Stored data entries:
----------

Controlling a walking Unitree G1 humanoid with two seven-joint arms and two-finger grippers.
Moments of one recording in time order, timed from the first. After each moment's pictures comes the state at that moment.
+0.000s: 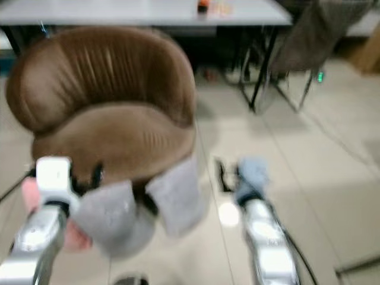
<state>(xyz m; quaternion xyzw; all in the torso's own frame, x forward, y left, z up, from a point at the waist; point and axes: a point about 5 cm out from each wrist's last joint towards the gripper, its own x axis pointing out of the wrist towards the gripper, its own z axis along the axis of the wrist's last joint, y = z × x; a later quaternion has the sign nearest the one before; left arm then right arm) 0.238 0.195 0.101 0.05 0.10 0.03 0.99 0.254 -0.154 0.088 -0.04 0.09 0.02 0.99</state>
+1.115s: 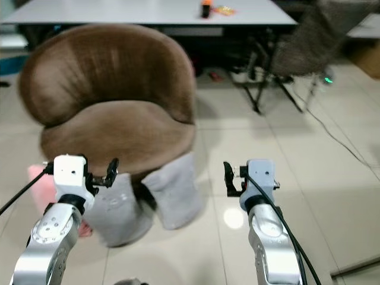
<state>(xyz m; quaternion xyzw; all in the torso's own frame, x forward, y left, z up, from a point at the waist) 0.244 0.173 0.102 0.04 0.06 -0.02 1.00 0.247 -0.169 0.085 -0.01 0.11 -0.01 0.99</state>
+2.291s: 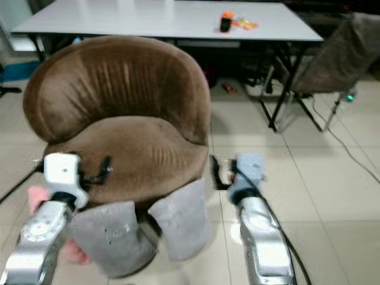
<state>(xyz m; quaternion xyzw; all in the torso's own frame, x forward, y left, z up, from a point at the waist) 0.248 0.186 0.104 0.06 0.05 -0.01 1.00 0.258 -0.149 0.094 0.02 0.10 0.04 0.99</state>
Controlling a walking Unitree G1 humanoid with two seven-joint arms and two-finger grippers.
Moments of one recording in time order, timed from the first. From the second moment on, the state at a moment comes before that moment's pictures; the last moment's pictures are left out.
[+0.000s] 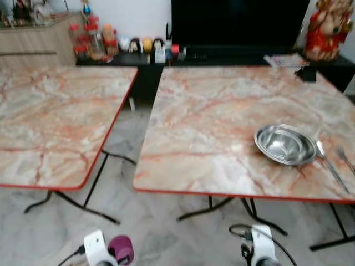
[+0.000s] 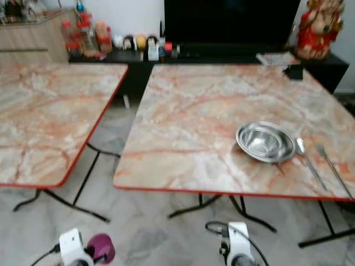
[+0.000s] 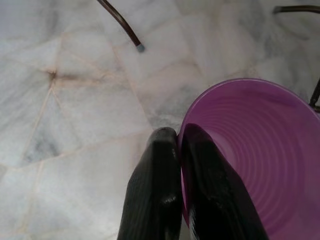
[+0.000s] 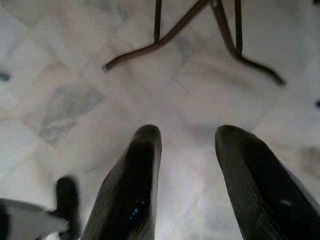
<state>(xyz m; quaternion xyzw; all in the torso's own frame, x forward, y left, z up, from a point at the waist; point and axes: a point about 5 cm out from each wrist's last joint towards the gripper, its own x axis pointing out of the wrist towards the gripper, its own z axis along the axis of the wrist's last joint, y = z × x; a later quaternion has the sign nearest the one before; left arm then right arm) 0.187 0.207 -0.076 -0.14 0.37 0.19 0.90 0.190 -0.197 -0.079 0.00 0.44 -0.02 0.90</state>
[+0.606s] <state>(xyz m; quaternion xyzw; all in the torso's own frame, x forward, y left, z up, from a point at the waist) 0.186 0.212 -0.076 -0.14 0.37 0.20 0.90 0.196 -0.185 -0.077 0.01 0.43 0.00 0.90</state>
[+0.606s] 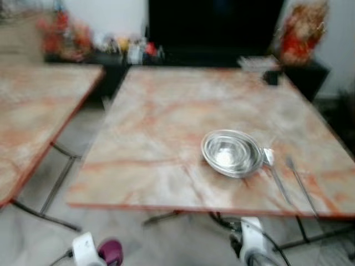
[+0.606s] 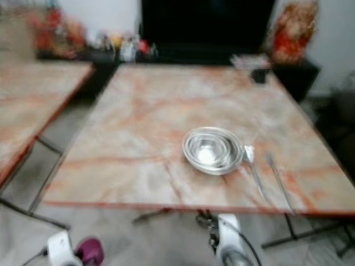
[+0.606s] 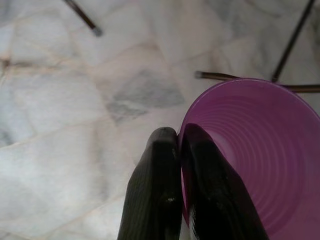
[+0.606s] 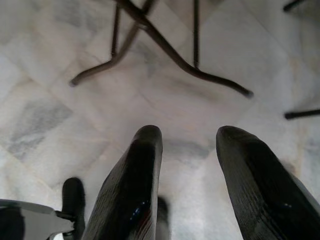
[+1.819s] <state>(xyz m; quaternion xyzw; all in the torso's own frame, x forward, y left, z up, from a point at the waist) 0.154 0.278 -0.064 -0.04 0.32 0.38 0.87 0.190 -0.187 -0.080 0.00 0.44 -0.01 0.90</state>
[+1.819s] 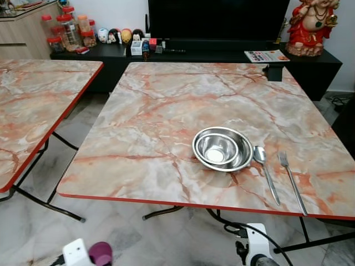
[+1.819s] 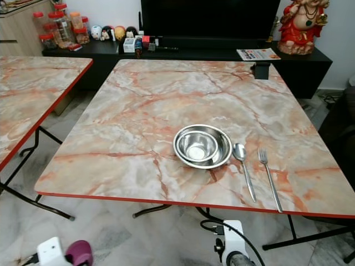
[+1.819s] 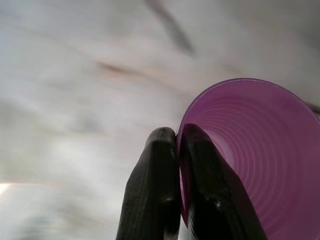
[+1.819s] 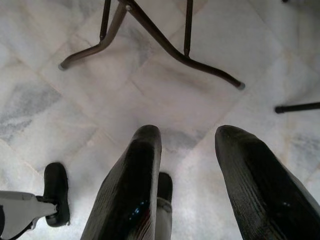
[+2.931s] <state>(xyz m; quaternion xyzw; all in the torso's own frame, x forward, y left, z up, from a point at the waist) 0.348 0.203 0.207 -0.05 -0.15 0.07 0.98 0.185 -0.185 -0.083 0.00 0.45 -0.01 0.89</state>
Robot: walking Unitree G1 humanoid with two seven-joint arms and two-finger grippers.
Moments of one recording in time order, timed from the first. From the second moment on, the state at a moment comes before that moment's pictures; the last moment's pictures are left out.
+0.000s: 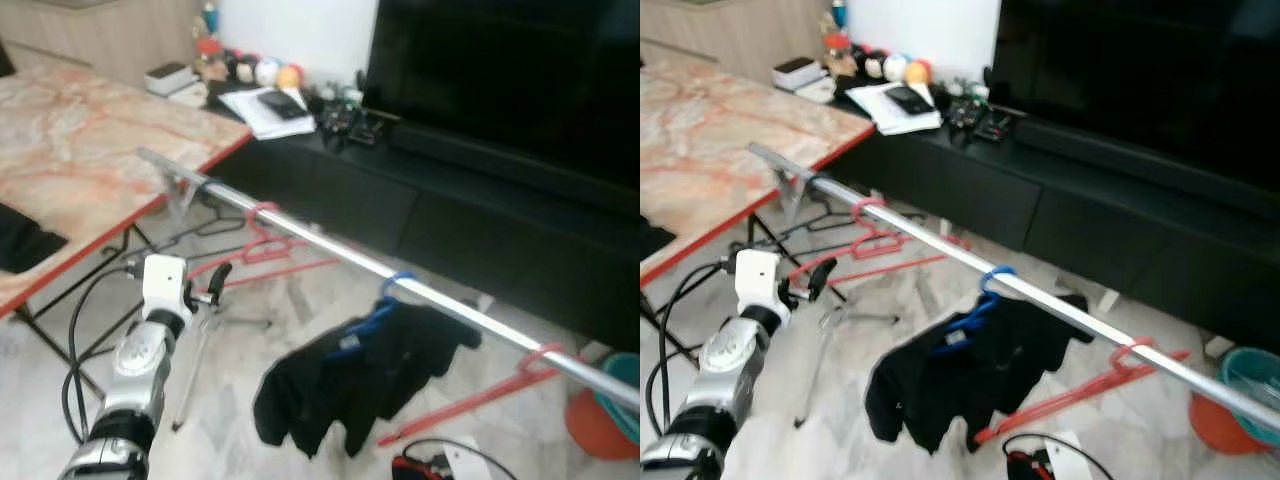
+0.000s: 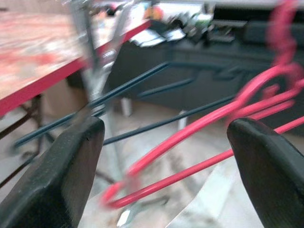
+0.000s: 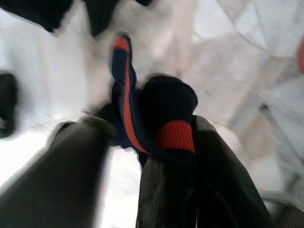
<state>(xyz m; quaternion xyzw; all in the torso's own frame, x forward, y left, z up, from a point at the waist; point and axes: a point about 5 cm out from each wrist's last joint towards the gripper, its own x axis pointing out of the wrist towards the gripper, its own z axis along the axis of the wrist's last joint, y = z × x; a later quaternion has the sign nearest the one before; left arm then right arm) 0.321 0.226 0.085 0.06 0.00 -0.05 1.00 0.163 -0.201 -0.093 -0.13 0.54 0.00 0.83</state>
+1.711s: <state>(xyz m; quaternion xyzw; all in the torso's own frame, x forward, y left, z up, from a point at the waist) 0.319 0.201 0.099 0.07 0.00 -0.14 0.99 0.163 -0.196 -0.094 -0.12 0.54 -0.01 0.84</state>
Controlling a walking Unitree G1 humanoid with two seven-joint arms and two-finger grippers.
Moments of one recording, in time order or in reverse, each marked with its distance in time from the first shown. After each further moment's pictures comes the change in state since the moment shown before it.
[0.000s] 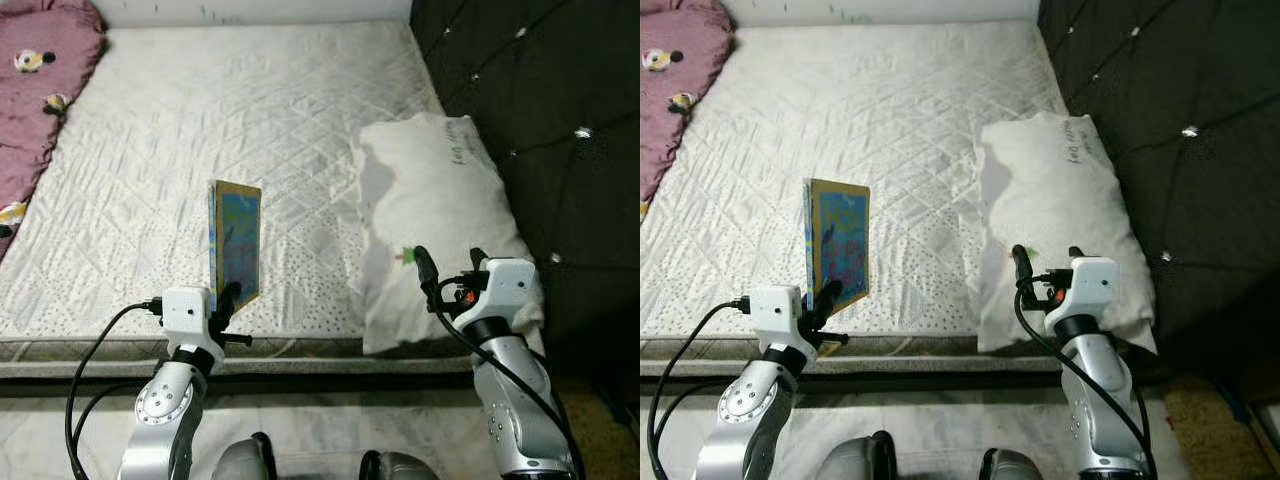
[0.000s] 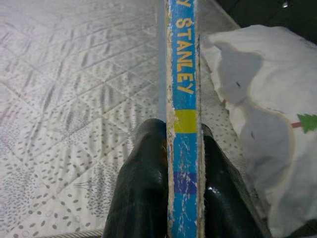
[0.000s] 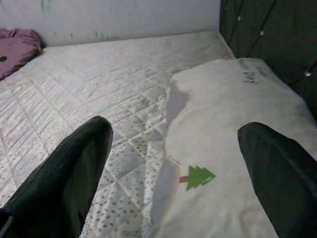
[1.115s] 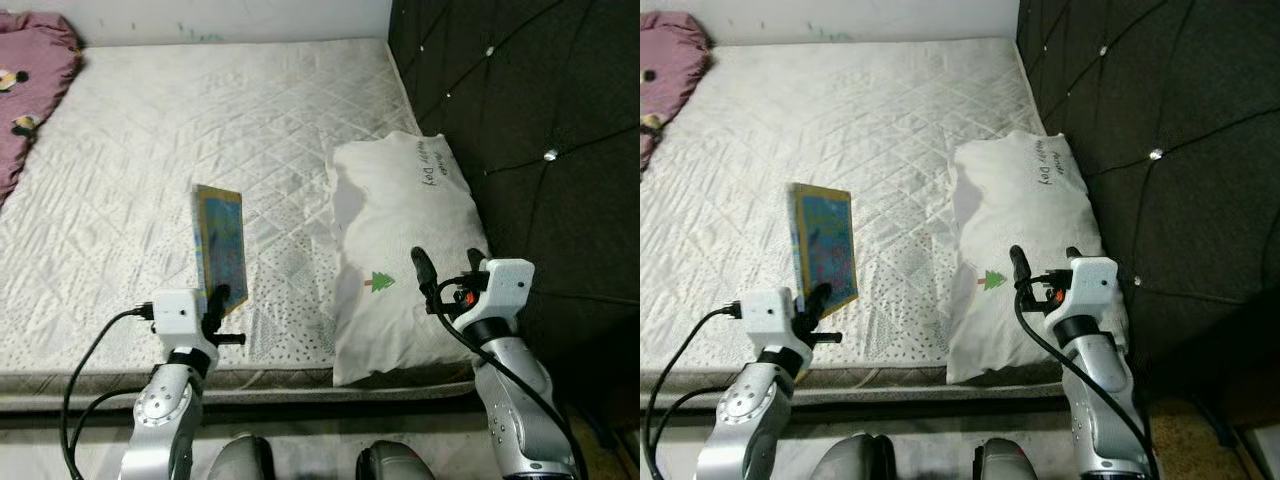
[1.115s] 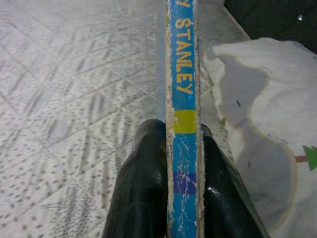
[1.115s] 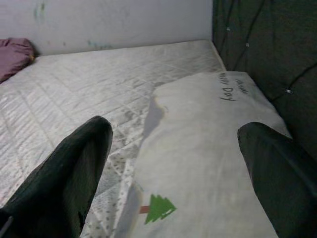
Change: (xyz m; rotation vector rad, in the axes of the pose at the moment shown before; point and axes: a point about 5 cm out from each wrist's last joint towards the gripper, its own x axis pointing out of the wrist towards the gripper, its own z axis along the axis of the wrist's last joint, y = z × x) left arm -0.001 0.005 -0.001 -0.034 0.009 0.092; right arm -0.001 0.001 0.002 0.010 0.007 0.018
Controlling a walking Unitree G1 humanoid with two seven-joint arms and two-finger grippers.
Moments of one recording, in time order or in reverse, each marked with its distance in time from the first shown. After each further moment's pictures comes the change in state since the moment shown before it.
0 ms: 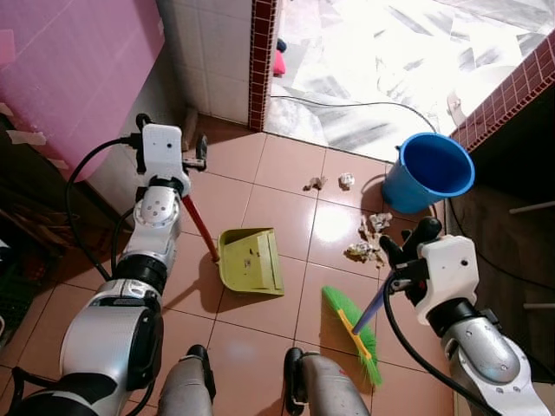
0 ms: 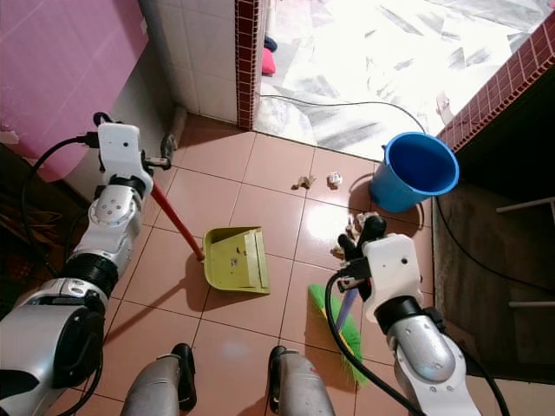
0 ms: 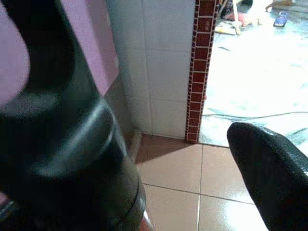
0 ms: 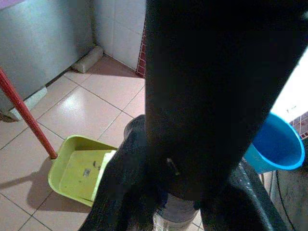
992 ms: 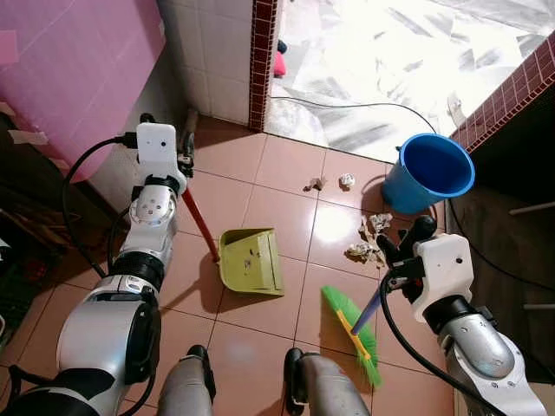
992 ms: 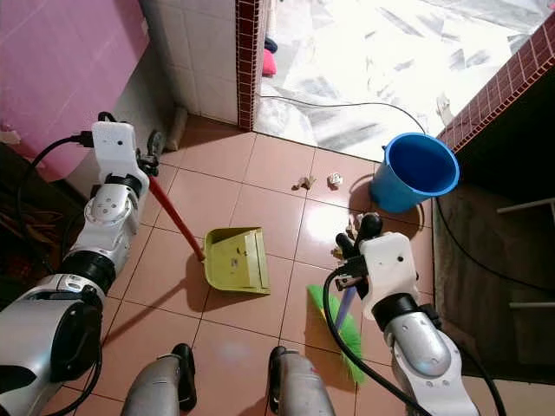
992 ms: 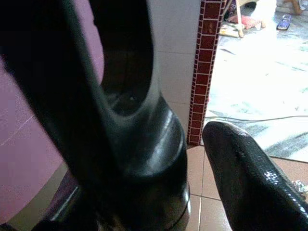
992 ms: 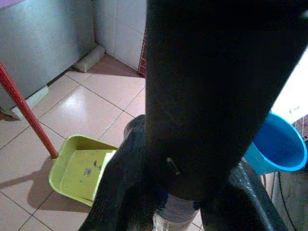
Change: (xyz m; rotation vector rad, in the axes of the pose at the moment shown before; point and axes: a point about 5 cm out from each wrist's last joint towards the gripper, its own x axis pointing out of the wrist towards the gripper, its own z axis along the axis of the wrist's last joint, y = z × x) left arm 0.002 0.006 0.002 -0.008 -0.005 0.003; right arm 0.006 0.000 -0.003 -0.003 0.000 0.009
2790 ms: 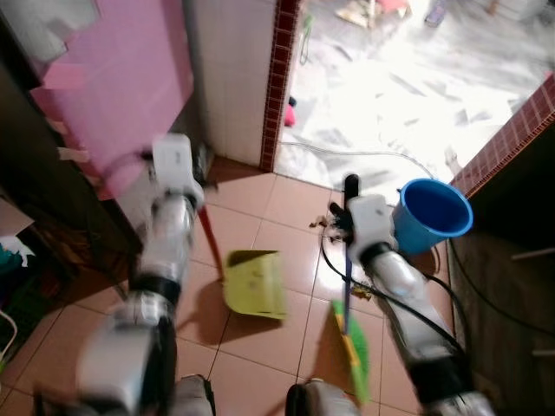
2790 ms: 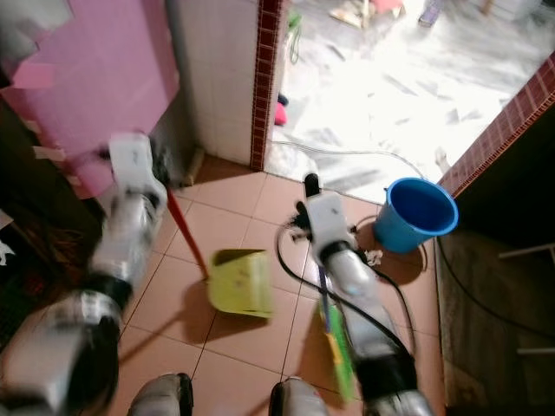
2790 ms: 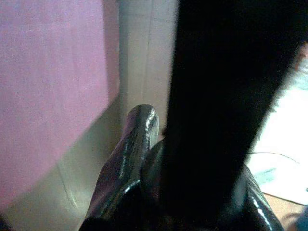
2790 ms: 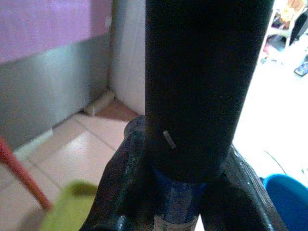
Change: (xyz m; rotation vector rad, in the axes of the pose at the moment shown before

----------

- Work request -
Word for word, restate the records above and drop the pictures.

- Reply to the task -
Controlling a walking Unitree G1 humanoid with two seven-joint arms and two-finger grippers.
Moments of one recording in time order, timed from the first. After each moment's pictures comes the state at that moment.
+0.000s: 
<state>(xyz m; quaternion xyzw; all in the torso's own frame, x forward, y left, z up, from a point at the waist; point and axes: a point about 5 cm out from each wrist's last joint towards the gripper, its own x axis pointing out of the wrist towards the gripper, its own z axis along the axis of the wrist's last joint, y = z × x; a later quaternion has the sign nearest the one before; left arm then right arm) 0.238 0.195 0.101 0.05 0.10 0.03 0.99 0.254 -0.154 0.088 -0.04 0.09 0.02 0.99</state>
+1.115s: 
<state>(xyz m; quaternion xyzw; all in the torso's own frame, x forward, y left, z up, from a point at the waist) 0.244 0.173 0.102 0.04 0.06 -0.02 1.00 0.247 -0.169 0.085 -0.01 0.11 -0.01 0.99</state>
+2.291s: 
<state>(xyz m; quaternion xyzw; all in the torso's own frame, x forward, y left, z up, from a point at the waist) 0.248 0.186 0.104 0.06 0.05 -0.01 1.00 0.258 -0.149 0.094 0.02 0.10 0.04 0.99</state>
Controlling a walking Unitree G1 humanoid with two seven-joint arms and two-finger grippers.
Moments of one recording in time order, timed from the first. From the second moment on, the state at a moment comes before that moment's pictures; the last moment's pictures are left out.
[+0.000s] 
[+0.000s] 
[+0.000s] 
[+0.000s] 
<state>(xyz m; quaternion xyzw; all in the torso's own frame, x forward, y left, z up, from a point at the waist; point and axes: a point about 5 cm out from each wrist's last joint towards the gripper, its own x axis pointing out of the wrist towards the gripper, its own z axis along the axis of the wrist's last joint, y = z × x; a later quaternion has the sign nearest the one before; left arm then right arm) 0.187 0.207 -0.076 -0.14 0.37 0.19 0.90 0.190 -0.197 -0.079 0.00 0.44 -0.02 0.90</state>
[+0.606s] <state>(xyz m; quaternion xyzw; all in the torso's own frame, x forward, y left, z up, from a point at the waist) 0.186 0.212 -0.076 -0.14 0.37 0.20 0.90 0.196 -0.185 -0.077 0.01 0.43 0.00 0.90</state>
[+0.606s] 
[+0.606s] 
[+0.606s] 
[+0.606s] 
[+1.819s] <state>(xyz m; quaternion xyzw; all in the torso's own frame, x forward, y left, z up, from a point at the waist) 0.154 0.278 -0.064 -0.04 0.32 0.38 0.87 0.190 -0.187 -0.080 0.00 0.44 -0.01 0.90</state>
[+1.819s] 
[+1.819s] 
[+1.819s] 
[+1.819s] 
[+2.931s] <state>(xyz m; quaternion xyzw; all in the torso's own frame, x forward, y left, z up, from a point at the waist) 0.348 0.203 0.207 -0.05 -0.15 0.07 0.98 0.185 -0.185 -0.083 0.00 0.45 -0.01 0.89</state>
Robot: walking Unitree G1 humanoid with two seven-joint arms and two-finger grippers.
Moments of one recording in time order, timed from the first. From the second moment on, the state at a moment comes before that moment's pictures; the last moment's pictures are left out.
+0.000s: 
+0.000s: 
+0.000s: 
<state>(xyz m; quaternion xyzw; all in the torso's own frame, x forward, y left, z up, from a point at the waist; point and axes: a point about 5 cm out from each wrist's last joint towards the gripper, its own x axis pointing out of the wrist towards the gripper, its own z axis along the axis of the wrist's last joint, y = z × x; a later quaternion has the sign nearest the one before; left arm then right arm) 0.321 0.226 0.085 0.06 0.00 -0.05 1.00 0.163 -0.201 -0.093 -0.13 0.54 0.00 0.83</state>
+1.711s: <state>(xyz m; quaternion xyzw; all in the torso's own frame, x forward, y left, z up, from a point at the waist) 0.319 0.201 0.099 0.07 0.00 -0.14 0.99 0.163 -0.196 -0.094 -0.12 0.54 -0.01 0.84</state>
Controlling a walking Unitree G1 humanoid with two seven-joint arms and two-finger grippers.
Moments of one recording, in time order or in reverse, each marked with its distance in time from the first shown. After each further moment's pictures comes the change in state since the moment shown before it.
[0.000s] 
[0.000s] 
[0.000s] 
[1.115s] 
[1.115s] 
[1.115s] 
Change: (xyz m; rotation vector rad, in the axes of the pose at the moment shown before; point and axes: a point about 5 cm out from each wrist's last joint towards the gripper, its own x axis pointing out of the wrist towards the gripper, its own z axis along the axis of the wrist's last joint, y = z × x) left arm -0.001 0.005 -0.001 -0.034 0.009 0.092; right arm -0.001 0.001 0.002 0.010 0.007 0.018
Controlling a walking Unitree G1 humanoid with two seven-joint arms and two-finger grippers.
Moments of one recording, in time order or in reverse, each marked with its distance in time from the first shown. After each further moment's pictures comes the change in state since the moment shown before it.
0 ms: 
0 ms: 
0 ms: 
0 ms: 
992 ms: 
992 ms: 
992 ms: 
992 ms: 
Change: (xyz m; rotation vector rad, in the axes of the pose at the moment shown before; point and axes: a point about 5 cm out from each wrist's last joint towards the gripper, its own x axis pointing out of the wrist towards the gripper, its own z axis along the axis of the wrist's last joint, y = z × x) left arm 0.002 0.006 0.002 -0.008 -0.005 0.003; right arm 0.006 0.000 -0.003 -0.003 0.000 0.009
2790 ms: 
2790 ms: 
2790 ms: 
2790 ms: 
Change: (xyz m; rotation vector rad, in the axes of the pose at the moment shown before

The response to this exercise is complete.